I spure cut almost all walnut and we still dig the good ones down to the root spurs. So full chisel dont work real good for that.


----------



## JS Landscaping (Nov 4, 2008)

The best logging saw? The one that puts the money in your pocket at the end of a day.

Personally, I love my Stihl MS 660. Puts a smile on my face everytime I use it. Love the power. Feels perfect in my hands running it.


----------



## stihl 440 (Nov 4, 2008)

*walnut*



385XP said:


> I spure cut almost all walnut and we still dig the good ones down to the root spurs. So full chisel dont work real good for that.

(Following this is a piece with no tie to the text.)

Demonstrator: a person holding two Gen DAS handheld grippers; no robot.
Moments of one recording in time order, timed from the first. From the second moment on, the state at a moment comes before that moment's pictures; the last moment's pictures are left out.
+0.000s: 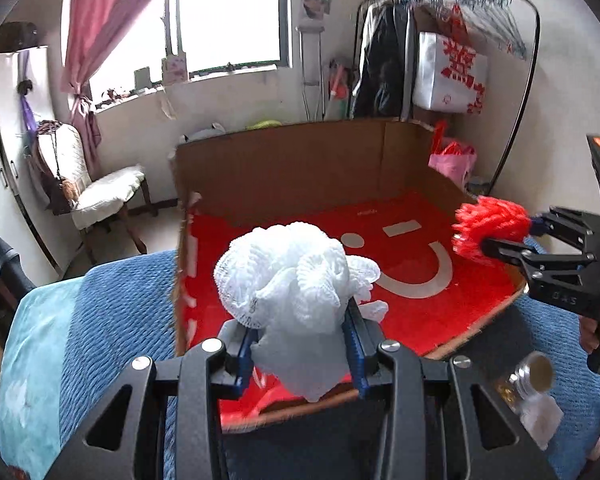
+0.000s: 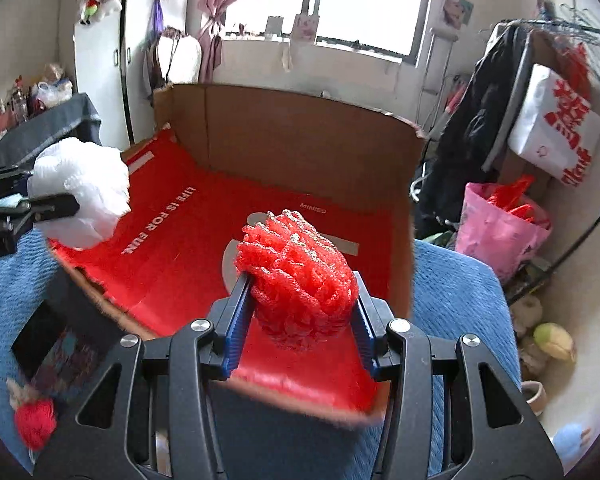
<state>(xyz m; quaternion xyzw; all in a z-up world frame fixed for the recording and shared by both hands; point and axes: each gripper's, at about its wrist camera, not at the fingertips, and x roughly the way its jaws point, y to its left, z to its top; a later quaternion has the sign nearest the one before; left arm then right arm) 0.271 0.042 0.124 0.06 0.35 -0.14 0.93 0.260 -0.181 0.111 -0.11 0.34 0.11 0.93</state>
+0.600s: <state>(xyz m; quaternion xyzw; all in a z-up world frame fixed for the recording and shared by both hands) 0.376 0.012 0.080 0.05 0.44 -0.13 0.89 0.390 -0.157 0.056 -0.11 0.47 0.07 0.88</state>
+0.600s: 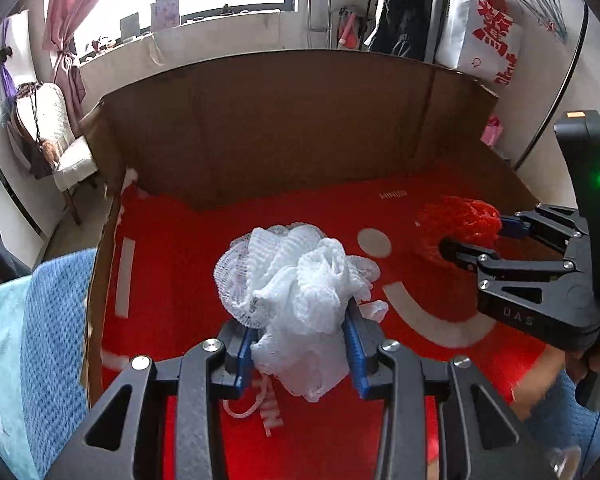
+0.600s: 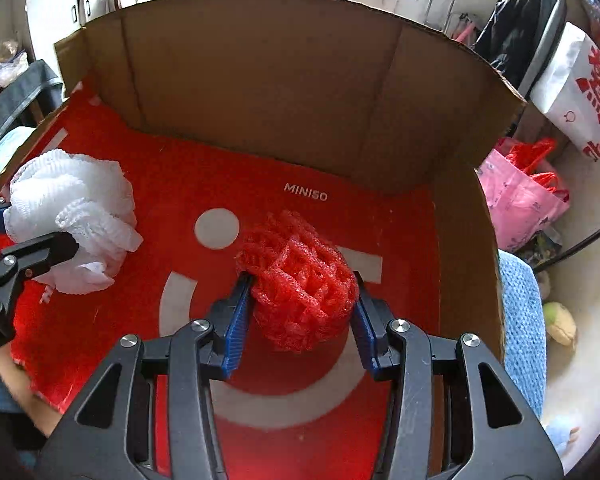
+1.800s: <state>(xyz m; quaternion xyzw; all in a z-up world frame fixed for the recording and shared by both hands) 0.394 0.002 0.086 0.05 0.41 -0.12 0.90 0.413 -0.171 0.053 -0.09 0.48 0.06 0.87</state>
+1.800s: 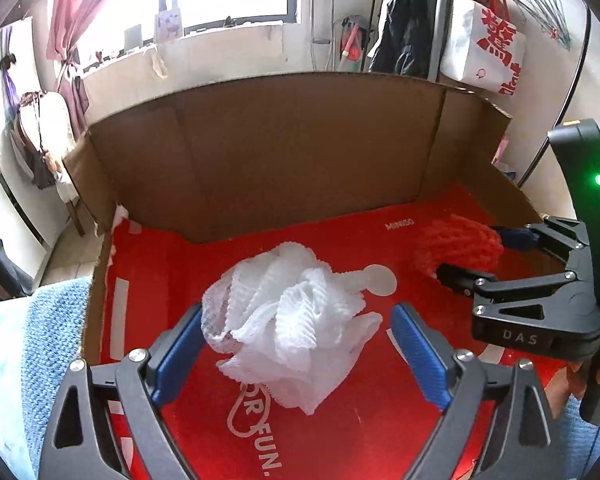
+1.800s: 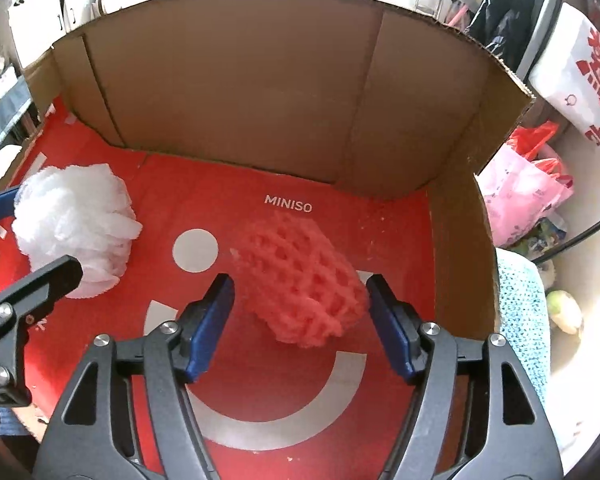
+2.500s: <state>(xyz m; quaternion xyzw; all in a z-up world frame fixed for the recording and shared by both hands) 0.289 0.034 0.174 0.00 0.29 -0.11 0.95 0.314 -0.180 0.144 -0.07 0.39 0.06 0.92</state>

I see...........No need to spur cut for me.......:greenchainsaw:


----------



## 056 kid (Nov 4, 2008)

I put an under cut in her and cut off the comp. side then follow the rest of the holding wood till its gone. Walnut cuts fast as hell and is fun to cut.. screw hickory


----------



## 385XP (Nov 4, 2008)

056 kid said:


> I put an under cut in her and cut off the comp. side then follow the rest of the holding wood till its gone. Walnut cuts fast as hell and is fun to cut.. screw hickory


 Walnut does cut REALLY easy its one of my favorites to cut besides big red oak.


----------



## mile9socounty (Nov 4, 2008)

I thought it was the McCulloch SP 125 or the CP 125S. Super Pro 125C?


----------



## hammerlogging (Nov 5, 2008)

056 kid said:


> I put an under cut in her and cut off the comp. side then follow the rest of the holding wood till its gone. Walnut cuts fast as hell and is fun to cut.. screw hickory



And you know those hickory chips can feel like damn needles blasting your arm. Hard wood.

Just another way hickory sucks for a cutter. Aside from logging, I try to like hickory. Strong wood.


----------